I love this scripture and have a hard time believing it all at the same time.  I mean I get that God is with me and certainly believe that he is mighty to save.  Those I don't even have to think twice about!  I can even wrap my head around Him delighting in us, I can picture him smiling down when we are singing praise songs, or when we are doing something particularly "holy".  But the reality is it isn't just then, He has made us exactly who we are and we bring Him joy just because. We are His and He is ours, and just like I will watch my girls just being (playing together, enjoying an ice cream, giggling over a joke, amazed by a new discovery), God takes those same pleasures in us.  In fact, the very next thing the scripture tells us is that he will quiet you with His love. Those days we are beyond ourselves, the days we work ourselves into a tizzy, the days we feel alone and misunderstood . . . . .His love is enough. Just like a mommy's hug is enough for the bumped knee, His love is enough to quiet us.

It is this last part I find almost unbelievable, He will rejoice over you with singing. What??? No way. I cannot even wrap my mind around the fact that the Lord of Lords, Creator of the Universe could ever, ever, rejoice over me with singing. Some other translations say with "shouts of joy".  So, God is in the bleachers cheering me on?  He is watching me like a dad at a soccer game, shouting words of encouragement and celebrating my victories? Wow, I can almost hear it, "Keep your eyes on the ball Heather, you can do this", "Watch his elbow, he is playing dirty", "Pick yourself up, your not outta this game!" And shouts of pure joy when a battle is won, His word is shared,or a temptation avoided. Can you imagine the celebrations of a life lived for Christ when we arrive in heaven?  Talk about bleacher clearing, gatoraide dumping, champagne popping! That will be a celebration worth a lifetime of training, sacrifice, skinned knees, and play books memorized; to stand before the ultimate soccer dad and hear, "Well done my good and faithful one."

Wednesday, May 11, 2011

I Don't WANNA!!!!

So obedience seems to be the lesson of the day.  Everywhere I have turned it seems God is trying once again to impress upon me the importance of being obedient.  Sometimes I find that obedience is easy - a choice I want to make, a passion I get to follow, an activity I enjoy.  But, I was also reminded today of how utterly painful obedience can be as well.  God tells us in Isaiah, "Whether you turn to the right or to the left, your ears will hear a voice behind you, saying, “This is the way; walk in it.”  You promise to lead us, but all to often I don't want to listen, you say turn to the left but I think the right looks far more interesting; or turning left would require me to let go of something I desperately want to hold tight to. There have been plenty of times that I have tried desperately to convince YOU that my way can work with your way.  But I have yet to see my plans prosper, instead that usually ends in pain, or a watered down version of what you want for me, empty.

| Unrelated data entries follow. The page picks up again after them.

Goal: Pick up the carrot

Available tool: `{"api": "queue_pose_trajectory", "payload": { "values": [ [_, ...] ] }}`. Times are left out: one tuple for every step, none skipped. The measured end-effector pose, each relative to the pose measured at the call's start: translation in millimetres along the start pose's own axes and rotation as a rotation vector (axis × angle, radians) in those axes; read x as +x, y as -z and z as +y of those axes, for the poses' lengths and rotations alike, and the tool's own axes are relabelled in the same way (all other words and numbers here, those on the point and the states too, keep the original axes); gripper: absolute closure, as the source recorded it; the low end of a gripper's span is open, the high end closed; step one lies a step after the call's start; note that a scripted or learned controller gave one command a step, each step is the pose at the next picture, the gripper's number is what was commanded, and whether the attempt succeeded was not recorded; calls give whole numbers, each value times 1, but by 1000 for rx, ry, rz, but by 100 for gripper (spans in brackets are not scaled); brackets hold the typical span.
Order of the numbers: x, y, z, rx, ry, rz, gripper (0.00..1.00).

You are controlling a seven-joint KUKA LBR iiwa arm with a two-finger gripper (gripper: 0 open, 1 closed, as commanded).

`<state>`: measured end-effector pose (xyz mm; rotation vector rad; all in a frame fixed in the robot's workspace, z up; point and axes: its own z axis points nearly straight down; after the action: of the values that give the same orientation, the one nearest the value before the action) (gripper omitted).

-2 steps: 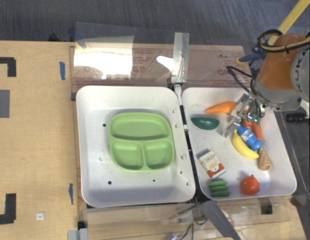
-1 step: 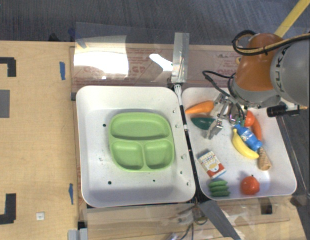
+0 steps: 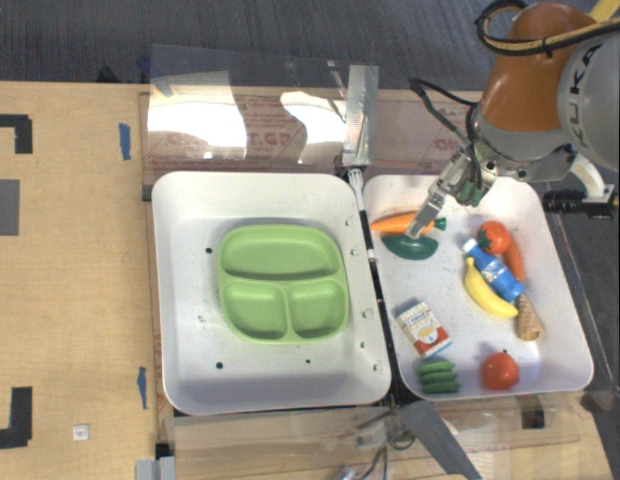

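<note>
The surface [image 3: 70, 268] was a tan, cardboard-like sheet with black corner marks and blue tape tabs; dark grey carpet-like floor [image 3: 290, 13] lay beyond it. A clear plastic panel [image 3: 240, 128] stood behind the left white bin [image 3: 180, 208], which held a green three-compartment plastic tray [image 3: 283, 281]. The right white bin [image 3: 560, 318] held the orange carrot [image 3: 393, 222] at its upper left, near the dividing wall, beside a dark green leaf-shaped piece [image 3: 410, 247]. Also present: a yellow banana [image 3: 487, 296], a blue bottle [image 3: 493, 273], a red pepper-like item [image 3: 494, 236], a red tomato [image 3: 500, 370], a green pea pod [image 3: 438, 375], a tan cone [image 3: 529, 318] and a small white carton [image 3: 422, 327] whose printing could not be read. The gripper [image 3: 423, 230] stood at the carrot's right end, just above the leaf piece; I cannot tell how the fingers were set. Part of "KUKA" lettering showed on the arm [image 3: 580, 78].
</note>
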<state>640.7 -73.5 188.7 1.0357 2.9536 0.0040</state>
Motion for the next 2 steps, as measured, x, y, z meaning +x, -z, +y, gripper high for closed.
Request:
{"api": "queue_pose_trajectory", "payload": {
  "values": [
    [-14,-90,-14,0,-34,0,0],
    [-17,-72,-11,-7,-31,-11,100]
  ]
}}
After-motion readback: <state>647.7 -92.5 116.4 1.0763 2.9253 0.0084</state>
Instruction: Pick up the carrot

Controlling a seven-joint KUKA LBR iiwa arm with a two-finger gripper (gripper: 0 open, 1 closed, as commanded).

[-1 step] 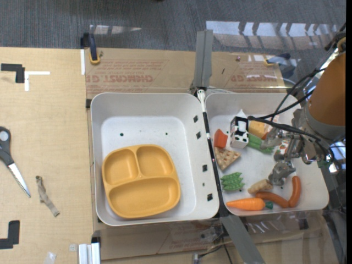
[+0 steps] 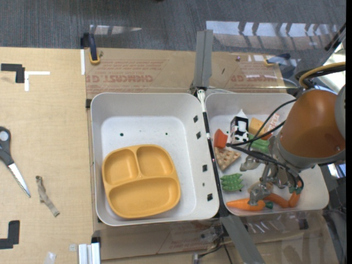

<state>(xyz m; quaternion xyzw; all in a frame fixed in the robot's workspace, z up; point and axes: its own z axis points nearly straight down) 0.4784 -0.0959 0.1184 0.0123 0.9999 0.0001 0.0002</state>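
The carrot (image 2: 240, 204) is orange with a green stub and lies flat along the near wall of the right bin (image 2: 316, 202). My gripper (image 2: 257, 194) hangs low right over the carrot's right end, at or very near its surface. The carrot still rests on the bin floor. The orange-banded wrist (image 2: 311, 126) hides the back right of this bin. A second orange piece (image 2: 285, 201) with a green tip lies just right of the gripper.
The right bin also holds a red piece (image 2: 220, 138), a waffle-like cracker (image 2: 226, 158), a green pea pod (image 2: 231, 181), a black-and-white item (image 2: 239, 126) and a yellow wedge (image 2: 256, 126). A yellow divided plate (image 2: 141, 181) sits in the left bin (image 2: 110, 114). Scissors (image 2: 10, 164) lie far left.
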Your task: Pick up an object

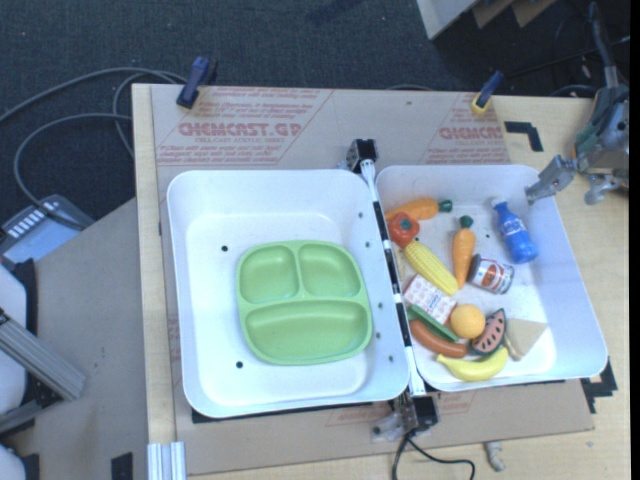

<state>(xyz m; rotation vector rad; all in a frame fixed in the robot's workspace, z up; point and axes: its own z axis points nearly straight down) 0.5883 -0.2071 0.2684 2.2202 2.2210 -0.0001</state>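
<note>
On my bench (300,118), the right bin (575,298) holds toy food beside the blue bottle (514,233). My gripper (600,158) hangs at its far-right corner; its state I cannot tell.

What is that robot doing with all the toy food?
The robot is supposed to pick up one of the toys, but it has not got one yet. Its gripper is up by the far right edge of the right bin, holding nothing. That bin has the play food piled in it: a corn cob, a carrot, a blue bottle, a can and a banana. The left bin has a green divided plate in it.
</note>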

But it is not just that I try and merge His perfect will with my imperfect desires, no I am also the queen of timing. Time and again Jesus called out to people to, "Follow me", only to be met with a list of things they wanted to do first.  I am certainly guilty of this-  my timing Lord, not Yours.  I fall into the trap of thinking I can figure out or dictate the timing that would be most appropriate.  Even as I type this I wrestle with timing, how quickly I want things done! But I know that God's timing is perfect, even when I wonder if He really does know what He is doing! 

So again, it all comes back to obedience. Am I willing to trust Him, when it is not my idea, not my timing and it all seems crazy to me?  Yes, I am.  I may have to commit my will to His again and again, moment by moment, but I want to be where He is leading.